Oil Sands Truth: Shut Down the Tar Sands

September 27, 1962: Tar Sand Project Approval Starts New Era For Canadian Oil

September 27, 1962
Tar Sand Project Approval Starts New Era For Canadian Oil

BY: CARL O. NICKLE, Publisher of the Daily Oil Bulletin & Oil In Canada

In recommending approval of the application of GREAT CANADIAN OIL SANDS LIMITED for the first commercialscale development of Alberta's famed Athabaska Tar Sands, the Alberta Oil & Gas Conservation Board has made a vital and far reaching decision.

The Decision: the time has come to fit the huge Tar Sands reserve, on a small scale, into the petroleum supply pattern. Despite the fact that Alberta and other Western Canadian reserves of conventional petroleum. recovered from drilled oilwells, will continue to expand for many years yet, the overall hunger for petroleum products will grow even faster.

It would be four years 1966 before the initial Tar Sands project could go on stream. It would provide up to 31,500 barrels of synthetic petroleum" per day a volume less than one year's increase in daily consumption of petroleum in Canada. In other words, when the G. C. O. S. project goes on full stream, it will absorb a market somewhat less than one quarter of the total increase in Canadian consumption that will occur prior to that event.

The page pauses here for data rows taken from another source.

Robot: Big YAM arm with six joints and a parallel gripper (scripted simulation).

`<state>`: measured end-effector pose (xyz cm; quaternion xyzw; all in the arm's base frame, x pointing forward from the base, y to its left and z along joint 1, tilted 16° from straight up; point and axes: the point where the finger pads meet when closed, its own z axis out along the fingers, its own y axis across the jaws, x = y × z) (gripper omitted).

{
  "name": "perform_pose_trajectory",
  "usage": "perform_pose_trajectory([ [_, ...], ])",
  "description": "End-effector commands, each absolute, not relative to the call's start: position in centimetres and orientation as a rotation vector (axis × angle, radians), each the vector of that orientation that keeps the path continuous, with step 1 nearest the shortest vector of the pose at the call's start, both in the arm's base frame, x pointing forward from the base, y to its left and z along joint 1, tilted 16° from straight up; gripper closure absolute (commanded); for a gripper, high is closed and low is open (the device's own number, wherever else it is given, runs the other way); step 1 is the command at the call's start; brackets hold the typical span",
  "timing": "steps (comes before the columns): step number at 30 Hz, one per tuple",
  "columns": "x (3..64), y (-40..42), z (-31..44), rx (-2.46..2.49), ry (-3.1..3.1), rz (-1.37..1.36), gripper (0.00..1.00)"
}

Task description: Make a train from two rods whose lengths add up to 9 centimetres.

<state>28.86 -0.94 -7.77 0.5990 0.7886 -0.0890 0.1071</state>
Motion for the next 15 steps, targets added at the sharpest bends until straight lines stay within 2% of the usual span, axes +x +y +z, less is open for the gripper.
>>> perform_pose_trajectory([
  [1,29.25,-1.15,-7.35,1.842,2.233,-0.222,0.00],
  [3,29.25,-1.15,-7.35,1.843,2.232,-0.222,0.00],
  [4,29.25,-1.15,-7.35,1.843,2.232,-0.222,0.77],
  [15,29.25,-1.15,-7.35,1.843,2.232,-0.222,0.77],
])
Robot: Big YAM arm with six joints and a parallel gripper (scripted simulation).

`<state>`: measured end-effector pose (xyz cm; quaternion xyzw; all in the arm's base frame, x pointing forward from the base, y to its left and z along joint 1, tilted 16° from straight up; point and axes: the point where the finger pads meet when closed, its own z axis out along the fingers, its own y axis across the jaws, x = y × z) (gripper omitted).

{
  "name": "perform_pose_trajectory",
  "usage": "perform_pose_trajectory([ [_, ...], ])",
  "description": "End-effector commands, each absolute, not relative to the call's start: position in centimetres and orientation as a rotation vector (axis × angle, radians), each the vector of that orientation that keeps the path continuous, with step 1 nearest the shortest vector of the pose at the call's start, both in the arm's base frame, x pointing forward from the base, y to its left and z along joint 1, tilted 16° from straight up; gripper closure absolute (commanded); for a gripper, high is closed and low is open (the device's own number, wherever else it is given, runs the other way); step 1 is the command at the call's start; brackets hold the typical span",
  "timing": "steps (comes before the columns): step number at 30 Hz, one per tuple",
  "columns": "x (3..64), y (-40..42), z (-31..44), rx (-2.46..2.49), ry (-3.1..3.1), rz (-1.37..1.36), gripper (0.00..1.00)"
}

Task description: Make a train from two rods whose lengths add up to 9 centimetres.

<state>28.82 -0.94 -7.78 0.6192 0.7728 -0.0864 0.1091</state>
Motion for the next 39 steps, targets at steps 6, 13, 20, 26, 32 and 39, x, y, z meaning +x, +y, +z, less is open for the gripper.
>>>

The Conservation Board does not consider the impact of G. C. O. S. proposal on the market for conventionally produced Alberta crude oil, on the allocation factor, and on the ratio of actual production to productive capacity, sufficient to have any serious detrimental affect on the conventional crude oil industry.

"All things considered," says the Board, "the impact of the proposed production of oil from oil sands on the conventional crude oil producing industry is within the range which would be in the public interest. "

The Board's forecasts for Alberta alone (and not taking into account other productive areas of Western Canada) show that Alberta virgin reserves of oil will approximate some 7.3 Billion Barrels by 1970, at which time remaining proved reserves will total 4.1 Billion barrels, productive capacity 1,240,000 barrels per day, and demand for Alberta crude oil will reach some 703,000 barrels per day.

In the absence of oil sand production, the ratio of production to productive capacity in Alberta is expected to increase slowly from its present 48% to 50% in 1966 and thereafter at an increasing rate to some 69% by 1975. The effect of 31,500 barrels daily of Tar Sand oil on this ratio would be to decrease it to about 47% in 1966 and 66% in 1975.

The life index (total Alberta remaining proved reserves, divided by annual production) is currently some 22 years, is expected to fall to about 19 years by 1966, and thereafter to decline to some 12 years by 1975. Effect of the proposed Tar Sand production would be to increase life index for conventional crude oil from 19 to 21 years in 1966, and from 12 to 13 years in 1975. (The United States has a current life index in oil of 13 years, a level that has changed by only a fraction of a year during the past decade, since expanding production has kept pace with enlarging reserves).

The Alberta Conservation Board believes "it would not be in the public interest for the life index (in Alberta) to fall to or below the level of 12 to 13 years which is predicted by the Board for 1975. " This means that some supplement to conventional crude oil production appears desirable before 1975 and perhaps not later than 1970". Hence, the first approval of a Tar Sands project, designed to bring limited volumes of this production into the stream of Canadian oil in another four years.